**Data records**:
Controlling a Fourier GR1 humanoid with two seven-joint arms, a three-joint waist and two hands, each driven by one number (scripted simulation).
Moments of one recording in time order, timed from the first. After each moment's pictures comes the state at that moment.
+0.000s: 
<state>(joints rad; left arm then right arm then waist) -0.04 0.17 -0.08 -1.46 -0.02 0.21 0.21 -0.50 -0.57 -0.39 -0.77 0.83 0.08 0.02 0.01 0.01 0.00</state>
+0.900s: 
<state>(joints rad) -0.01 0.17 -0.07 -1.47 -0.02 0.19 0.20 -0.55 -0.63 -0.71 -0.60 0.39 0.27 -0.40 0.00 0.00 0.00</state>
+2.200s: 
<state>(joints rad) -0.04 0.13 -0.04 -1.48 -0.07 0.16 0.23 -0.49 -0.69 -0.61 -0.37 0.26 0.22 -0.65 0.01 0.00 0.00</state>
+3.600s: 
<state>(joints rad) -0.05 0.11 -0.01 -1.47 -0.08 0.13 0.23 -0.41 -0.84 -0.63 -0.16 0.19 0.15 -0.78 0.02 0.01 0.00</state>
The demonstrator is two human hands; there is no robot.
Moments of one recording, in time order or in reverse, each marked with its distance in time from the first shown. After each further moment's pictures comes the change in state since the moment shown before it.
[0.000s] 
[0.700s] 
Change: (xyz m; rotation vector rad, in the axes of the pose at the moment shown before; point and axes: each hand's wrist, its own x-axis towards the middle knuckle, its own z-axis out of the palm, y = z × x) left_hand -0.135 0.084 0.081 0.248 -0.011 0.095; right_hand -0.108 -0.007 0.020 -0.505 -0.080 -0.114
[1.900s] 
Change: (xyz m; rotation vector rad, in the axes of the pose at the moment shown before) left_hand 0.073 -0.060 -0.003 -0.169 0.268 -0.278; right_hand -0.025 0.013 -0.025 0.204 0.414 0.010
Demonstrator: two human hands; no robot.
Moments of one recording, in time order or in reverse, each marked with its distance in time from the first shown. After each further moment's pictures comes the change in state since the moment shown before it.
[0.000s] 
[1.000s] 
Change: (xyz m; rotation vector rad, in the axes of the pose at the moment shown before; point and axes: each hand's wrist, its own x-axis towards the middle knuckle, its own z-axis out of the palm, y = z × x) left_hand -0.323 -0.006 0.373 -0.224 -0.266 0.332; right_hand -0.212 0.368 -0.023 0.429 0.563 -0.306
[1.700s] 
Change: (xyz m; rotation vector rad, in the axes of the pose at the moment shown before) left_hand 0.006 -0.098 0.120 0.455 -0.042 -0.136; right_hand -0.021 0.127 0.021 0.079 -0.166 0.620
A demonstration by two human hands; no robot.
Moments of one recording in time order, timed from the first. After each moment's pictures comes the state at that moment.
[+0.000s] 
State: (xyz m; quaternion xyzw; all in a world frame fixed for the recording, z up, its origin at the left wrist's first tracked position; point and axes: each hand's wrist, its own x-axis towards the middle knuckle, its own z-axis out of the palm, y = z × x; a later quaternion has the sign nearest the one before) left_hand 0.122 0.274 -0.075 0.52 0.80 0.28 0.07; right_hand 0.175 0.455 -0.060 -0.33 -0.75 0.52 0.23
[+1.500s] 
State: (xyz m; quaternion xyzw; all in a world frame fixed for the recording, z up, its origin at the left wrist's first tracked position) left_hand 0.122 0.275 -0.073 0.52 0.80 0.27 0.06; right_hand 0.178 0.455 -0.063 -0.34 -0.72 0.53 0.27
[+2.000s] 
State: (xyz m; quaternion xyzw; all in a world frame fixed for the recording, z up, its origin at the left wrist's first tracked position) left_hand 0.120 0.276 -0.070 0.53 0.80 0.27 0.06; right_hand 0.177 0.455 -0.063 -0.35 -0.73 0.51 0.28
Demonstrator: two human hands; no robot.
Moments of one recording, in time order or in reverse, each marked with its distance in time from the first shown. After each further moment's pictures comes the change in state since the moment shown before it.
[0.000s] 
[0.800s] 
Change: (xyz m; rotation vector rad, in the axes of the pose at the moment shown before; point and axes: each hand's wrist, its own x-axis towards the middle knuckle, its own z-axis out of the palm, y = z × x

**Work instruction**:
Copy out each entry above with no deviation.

**Expected output**:
Controlling a Fourier GR1 humanoid with two seven-joint arms, a three-joint waist and two hands, each driven by one number (scripted simulation).
Moments of one recording in time order, timed from the first. After each moment's pictures comes the state at that moment.
+0.000s: 
<state>(joints rad; left arm then right arm then waist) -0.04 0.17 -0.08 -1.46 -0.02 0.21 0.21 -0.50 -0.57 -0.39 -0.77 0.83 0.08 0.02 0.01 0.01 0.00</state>
+0.900s: 
<state>(joints rad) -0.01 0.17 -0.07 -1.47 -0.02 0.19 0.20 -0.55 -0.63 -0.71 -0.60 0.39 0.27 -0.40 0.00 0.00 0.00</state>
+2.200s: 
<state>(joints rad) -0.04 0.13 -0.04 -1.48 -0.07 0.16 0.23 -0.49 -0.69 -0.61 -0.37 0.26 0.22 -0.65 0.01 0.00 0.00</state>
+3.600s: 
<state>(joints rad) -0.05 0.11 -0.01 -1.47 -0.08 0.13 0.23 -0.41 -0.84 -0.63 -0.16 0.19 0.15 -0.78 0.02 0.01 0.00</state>
The demonstrator is two human hands; there is no robot.
Moments of one recording, in time order or in reverse, each marked with its distance in time from the first shown. After each further moment's pictures comes the change in state since the moment shown before it.
[0.000s] 
[0.700s] 
Change: (xyz m; rotation vector rad, in the axes of the pose at the moment shown before; point and axes: each hand's wrist, its own x-axis towards the middle knuckle, its own z-axis out of the palm, y = z × x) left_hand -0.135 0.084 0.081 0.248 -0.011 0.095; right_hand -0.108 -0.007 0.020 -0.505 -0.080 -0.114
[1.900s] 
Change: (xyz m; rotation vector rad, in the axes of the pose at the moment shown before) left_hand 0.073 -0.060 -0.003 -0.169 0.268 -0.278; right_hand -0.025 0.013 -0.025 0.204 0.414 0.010
Demonstrator: two human hands; no robot.
Moments of one recording, in time order or in reverse, each marked with its distance in time from the first shown. After each further moment's pictures comes the change in state since the moment shown before it.
[0.000s] 
[1.000s] 
Change: (xyz m; rotation vector rad, in the axes of the pose at the moment shown before; point and axes: each hand's wrist, its own x-axis towards the middle knuckle, its own z-axis out of the palm, y = z × x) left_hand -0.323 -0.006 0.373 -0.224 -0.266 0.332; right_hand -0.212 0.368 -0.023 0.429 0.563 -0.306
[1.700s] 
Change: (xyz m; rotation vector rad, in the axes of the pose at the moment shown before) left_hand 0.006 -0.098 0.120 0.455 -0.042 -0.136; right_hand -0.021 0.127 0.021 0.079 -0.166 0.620
A demonstration by two human hands; no robot.
Moments of one recording in time order, timed from the first. After each moment's pictures comes the state at that moment.
[+0.000s] 
State: (xyz m; quaternion xyzw; all in a world frame fixed for the recording, z up, its origin at the left wrist's first tracked position; point and axes: each hand's wrist, its own x-axis towards the middle knuckle, its own z-axis out of the palm, y = z × x; a later quaternion has the sign nearest the one before) left_hand 0.122 0.274 -0.075 0.52 0.80 0.28 0.07; right_hand 0.175 0.455 -0.060 -0.33 -0.75 0.52 0.23
[+1.500s] 
State: (xyz m; quaternion xyzw; all in a world frame fixed for the recording, z up, its origin at the left wrist's first tracked position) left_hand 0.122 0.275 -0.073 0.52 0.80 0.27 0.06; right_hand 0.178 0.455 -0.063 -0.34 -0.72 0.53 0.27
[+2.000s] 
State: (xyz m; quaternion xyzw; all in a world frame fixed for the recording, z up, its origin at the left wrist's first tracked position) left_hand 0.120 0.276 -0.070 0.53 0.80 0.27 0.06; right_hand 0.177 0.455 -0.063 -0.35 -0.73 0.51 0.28
Demonstrator: two human hands; no robot.
Moments of one recording, in time order or in reverse, each marked with its distance in time from the first shown. After each further moment's pictures comes the change in state since the moment shown before it.
[0.000s] 
[0.800s] 
Change: (xyz m; rotation vector rad, in the axes of the pose at the moment shown before; point and axes: each hand's wrist, its own x-axis towards the middle knuckle, its own z-axis out of the palm, y = z × x

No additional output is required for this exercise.